_TASK REQUIREMENTS_:
Reproduce all entries verbatim, with nothing added or dropped.

[Entries taken from a collection]
------------------------------
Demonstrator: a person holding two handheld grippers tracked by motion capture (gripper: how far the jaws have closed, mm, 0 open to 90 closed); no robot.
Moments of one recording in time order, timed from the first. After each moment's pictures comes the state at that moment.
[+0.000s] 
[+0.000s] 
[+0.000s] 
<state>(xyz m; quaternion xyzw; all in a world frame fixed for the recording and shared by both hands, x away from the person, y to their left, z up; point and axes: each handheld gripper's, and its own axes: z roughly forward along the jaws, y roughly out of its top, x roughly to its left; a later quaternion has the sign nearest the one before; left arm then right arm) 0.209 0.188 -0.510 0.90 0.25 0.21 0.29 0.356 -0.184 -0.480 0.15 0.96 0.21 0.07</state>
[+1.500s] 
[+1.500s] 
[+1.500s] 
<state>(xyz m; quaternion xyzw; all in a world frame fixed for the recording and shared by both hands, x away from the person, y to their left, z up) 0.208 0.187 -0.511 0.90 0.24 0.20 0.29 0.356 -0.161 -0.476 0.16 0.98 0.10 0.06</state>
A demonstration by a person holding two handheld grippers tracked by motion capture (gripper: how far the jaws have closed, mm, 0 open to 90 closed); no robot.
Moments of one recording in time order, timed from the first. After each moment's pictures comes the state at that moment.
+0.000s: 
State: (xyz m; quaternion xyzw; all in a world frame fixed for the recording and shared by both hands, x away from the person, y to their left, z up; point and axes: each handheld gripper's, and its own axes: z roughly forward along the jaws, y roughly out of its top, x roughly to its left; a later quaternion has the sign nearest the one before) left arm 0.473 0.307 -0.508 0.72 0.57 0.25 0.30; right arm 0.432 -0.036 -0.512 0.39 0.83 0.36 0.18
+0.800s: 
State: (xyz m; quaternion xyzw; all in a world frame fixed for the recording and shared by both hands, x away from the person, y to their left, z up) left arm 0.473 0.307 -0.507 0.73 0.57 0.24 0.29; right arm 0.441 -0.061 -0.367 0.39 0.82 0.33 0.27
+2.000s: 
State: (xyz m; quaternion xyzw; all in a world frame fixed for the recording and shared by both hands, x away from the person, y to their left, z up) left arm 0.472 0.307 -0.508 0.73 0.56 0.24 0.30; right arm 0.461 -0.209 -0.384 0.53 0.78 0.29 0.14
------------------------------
_ANSWER BOX_:
Demonstrator: a person holding two handheld grippers tracked by motion capture (gripper: how far the jaws have closed, mm, 0 open to 90 closed); no robot.
Moments of one recording in time order, timed from the first. After each moment's pictures comes the state at that moment.
[+0.000s] 
[+0.000s] 
[+0.000s] 
<state>(xyz m; quaternion xyzw; all in a world frame fixed for the recording and shared by both hands, x away from the person, y to their left, z up; point and axes: each handheld gripper's, and its own axes: z roughly forward along the jaws, y roughly out of its top, x roughly to its left; a later quaternion has the sign nearest the one before; left arm then right arm) 0.209 0.188 -0.510 0.90 0.25 0.21 0.29 0.356 -0.184 -0.480 0.15 0.96 0.21 0.07</state>
[+1.500s] 
[+1.500s] 
[+1.500s] 
<state>(xyz m; quaternion xyzw; all in a world frame fixed for the recording and shared by both hands, x away from the person, y to their left, z up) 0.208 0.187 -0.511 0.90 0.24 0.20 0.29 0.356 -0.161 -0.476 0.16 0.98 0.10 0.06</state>
A demonstration by a person holding two handheld grippers tracked by motion capture (gripper: how far the jaws have closed, mm, 0 open to 90 closed); no robot.
Moments of one recording in time order, timed from the first. After each moment's pictures comes the state at that moment.
+0.000s: 
State: (xyz m; quaternion xyzw; all in a world frame fixed for the recording and shared by both hands, x away from the person, y to their left, z up; point and axes: each handheld gripper's, and its own axes: z roughly forward along the jaws, y roughly out of its top, x roughly to its left; a later quaternion has the sign nearest the one before) left arm 0.473 0.307 -0.508 0.72 0.57 0.25 0.30; right arm 0.432 -0.036 -0.512 0.39 0.83 0.36 0.18
+0.800s: 
State: (xyz m; quaternion xyzw; all in a world frame fixed for the recording and shared by both hands, x away from the person, y to their left, z up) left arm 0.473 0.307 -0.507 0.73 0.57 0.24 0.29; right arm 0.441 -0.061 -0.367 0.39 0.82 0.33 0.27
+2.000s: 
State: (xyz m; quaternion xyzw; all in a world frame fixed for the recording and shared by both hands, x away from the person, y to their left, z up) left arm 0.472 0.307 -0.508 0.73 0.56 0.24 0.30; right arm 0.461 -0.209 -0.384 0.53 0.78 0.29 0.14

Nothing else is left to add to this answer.